A serious analysis would ponder the transition from the Ancient Canaanite
religion through Abraham's rejection of idol worship, and the strictly
monotheistic Judaism developed during the Babylonian captivity.

A serious analysis would look at other monotheistic religions, like
Zoroastrianism and Sikhism.

A serious analysis would consider why so much of the world was polytheistic,
before the spread of the Abrahamic religions.

A serious analysis would compare us not to the silverback gorilla but to our
closest living kin, the bonobos and the chimpanzees. So close, and yet with
very different social and sexual behaviors both from us and each other.

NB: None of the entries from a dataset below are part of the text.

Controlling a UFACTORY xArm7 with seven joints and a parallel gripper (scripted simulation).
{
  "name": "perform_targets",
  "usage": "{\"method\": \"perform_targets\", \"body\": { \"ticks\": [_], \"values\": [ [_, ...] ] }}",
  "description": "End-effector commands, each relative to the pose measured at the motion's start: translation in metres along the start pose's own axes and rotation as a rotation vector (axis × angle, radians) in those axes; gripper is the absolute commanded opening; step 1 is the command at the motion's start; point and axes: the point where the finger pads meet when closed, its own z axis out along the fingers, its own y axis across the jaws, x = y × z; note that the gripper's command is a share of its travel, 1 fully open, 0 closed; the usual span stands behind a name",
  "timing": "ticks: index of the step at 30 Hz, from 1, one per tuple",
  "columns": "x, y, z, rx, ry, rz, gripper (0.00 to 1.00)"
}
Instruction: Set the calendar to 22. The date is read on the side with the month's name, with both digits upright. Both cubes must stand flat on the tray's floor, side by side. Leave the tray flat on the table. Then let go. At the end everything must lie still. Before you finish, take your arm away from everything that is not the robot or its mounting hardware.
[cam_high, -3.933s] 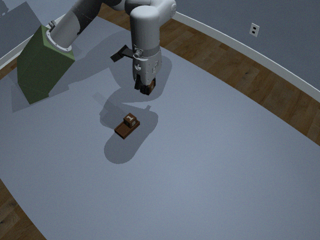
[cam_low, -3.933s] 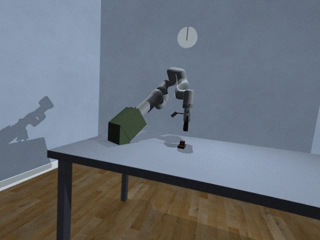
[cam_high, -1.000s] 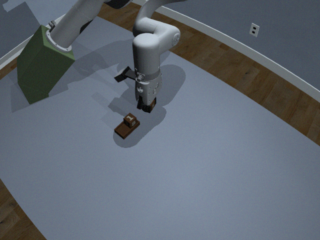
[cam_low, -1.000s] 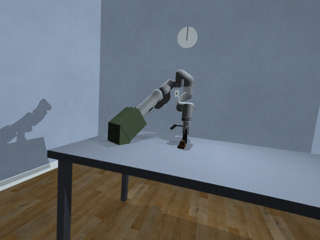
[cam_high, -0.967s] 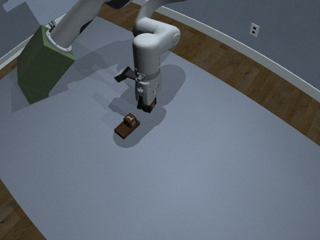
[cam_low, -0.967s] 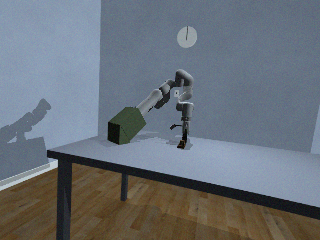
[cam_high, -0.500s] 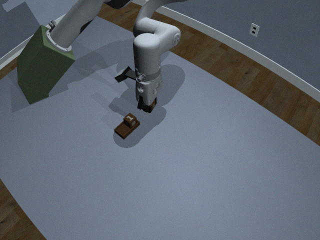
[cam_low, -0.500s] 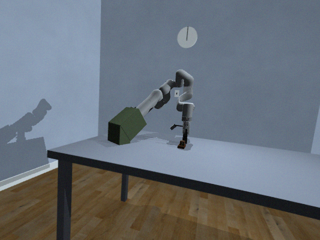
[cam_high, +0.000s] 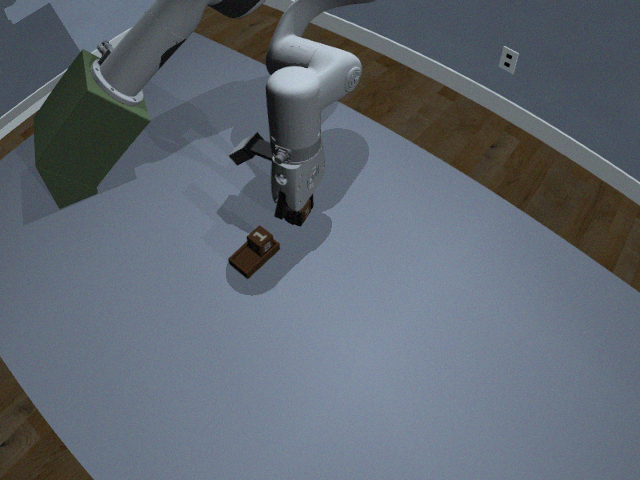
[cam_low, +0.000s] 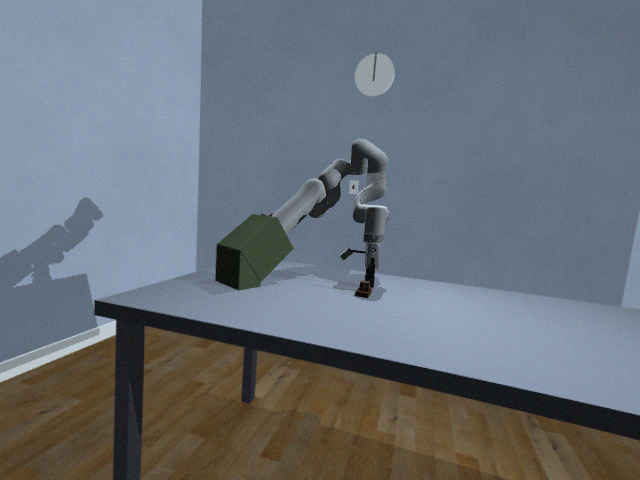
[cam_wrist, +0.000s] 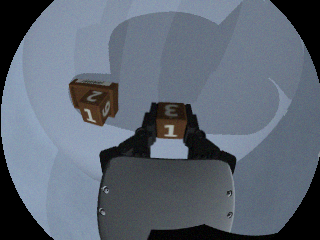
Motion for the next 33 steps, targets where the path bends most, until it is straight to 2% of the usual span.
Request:
{"method": "perform_targets", "body": {
  "ticks": [1,33],
  "values": [
    [-0.0008,-0.0009,-0.0009,0.002,-0.002,0.001,0.29],
    [-0.0008,-0.0009,0.0039,0.002,-0.002,0.001,0.29]
  ]
}}
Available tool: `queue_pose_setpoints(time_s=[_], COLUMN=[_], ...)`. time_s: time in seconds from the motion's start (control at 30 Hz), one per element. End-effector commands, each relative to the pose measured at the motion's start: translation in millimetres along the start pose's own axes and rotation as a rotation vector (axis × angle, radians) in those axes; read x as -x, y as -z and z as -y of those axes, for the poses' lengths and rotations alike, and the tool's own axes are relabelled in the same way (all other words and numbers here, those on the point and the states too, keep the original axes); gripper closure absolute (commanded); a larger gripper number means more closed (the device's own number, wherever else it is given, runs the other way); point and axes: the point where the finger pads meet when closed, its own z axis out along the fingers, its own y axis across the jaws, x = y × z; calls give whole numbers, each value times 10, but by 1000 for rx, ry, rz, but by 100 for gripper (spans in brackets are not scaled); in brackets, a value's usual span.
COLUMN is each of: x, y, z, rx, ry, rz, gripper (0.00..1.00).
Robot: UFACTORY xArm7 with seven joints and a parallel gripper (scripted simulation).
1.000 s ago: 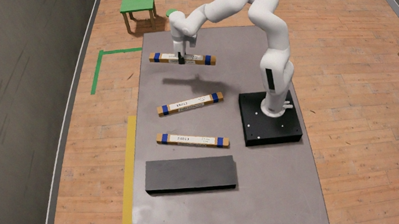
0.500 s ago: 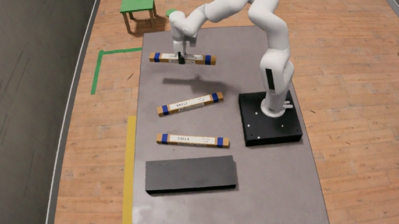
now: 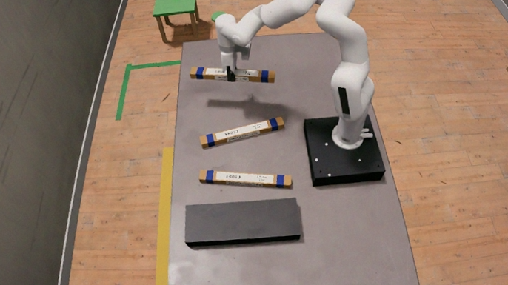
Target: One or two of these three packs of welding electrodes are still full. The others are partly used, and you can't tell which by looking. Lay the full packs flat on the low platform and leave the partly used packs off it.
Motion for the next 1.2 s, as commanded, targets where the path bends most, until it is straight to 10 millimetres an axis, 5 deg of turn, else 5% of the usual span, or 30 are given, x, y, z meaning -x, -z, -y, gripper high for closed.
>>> queue_pose_setpoints(time_s=[0.0,1.17], x=[18,19], y=[23,-144], z=[7,9], rx=[-2,-2], ry=[0,0], rz=[6,6], gripper=[65,65])
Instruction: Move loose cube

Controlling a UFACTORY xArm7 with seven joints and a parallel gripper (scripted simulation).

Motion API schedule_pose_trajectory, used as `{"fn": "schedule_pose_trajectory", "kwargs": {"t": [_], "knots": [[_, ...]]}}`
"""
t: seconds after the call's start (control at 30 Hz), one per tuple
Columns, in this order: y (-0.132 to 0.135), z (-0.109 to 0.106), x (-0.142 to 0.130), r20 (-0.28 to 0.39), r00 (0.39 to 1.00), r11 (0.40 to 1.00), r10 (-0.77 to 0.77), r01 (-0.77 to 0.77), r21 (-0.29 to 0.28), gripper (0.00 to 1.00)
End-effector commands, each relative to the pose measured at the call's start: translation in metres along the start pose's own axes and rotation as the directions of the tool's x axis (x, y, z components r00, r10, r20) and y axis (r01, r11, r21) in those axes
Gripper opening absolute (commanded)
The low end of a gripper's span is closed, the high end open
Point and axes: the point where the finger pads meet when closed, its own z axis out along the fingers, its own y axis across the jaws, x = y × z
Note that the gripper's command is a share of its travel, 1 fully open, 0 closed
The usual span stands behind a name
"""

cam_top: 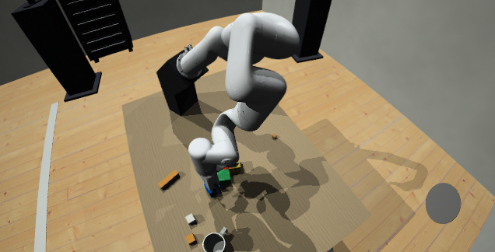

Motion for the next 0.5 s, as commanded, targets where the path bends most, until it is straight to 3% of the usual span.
{"fn": "schedule_pose_trajectory", "kwargs": {"t": [0.0, 0.47], "knots": [[0.001, 0.002, -0.001, 0.003, 1.0, 1.0, 0.0, 0.0, -0.002, 0.83], [0.001, 0.023, -0.001, 0.003, 1.0, 1.0, 0.0, 0.0, -0.002, 0.83]]}}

I'm not even sure how to understand the part about infanticide. The quote from
Num. 31:17-18 looks like a call for ethnic cleansing, leaving only the virgin
girls. It's not, strictly speaking, infanticide. Regarding infanticide in
general, and quoting Laila Williamson from
[https://en.wikipedia.org/wiki/Infanticide](https://en.wikipedia.org/wiki/Infanticide)
"Infanticide has been practiced on every continent and by people on every
level of cultural complexity, from hunter gatherers to high civilizations,
including our own ancestors. Rather than being an exception, then, it has been
the rule." That Wikipedia page then says "Judaism prohibits infanticide",
"Christianity rejects infanticide", and "Islam Infanticide is explicitly
prohibited by the Qur'an".

This is not a serious study. This comes across as one of those just-so stories
that evolutionary psychologists seem to love to put together.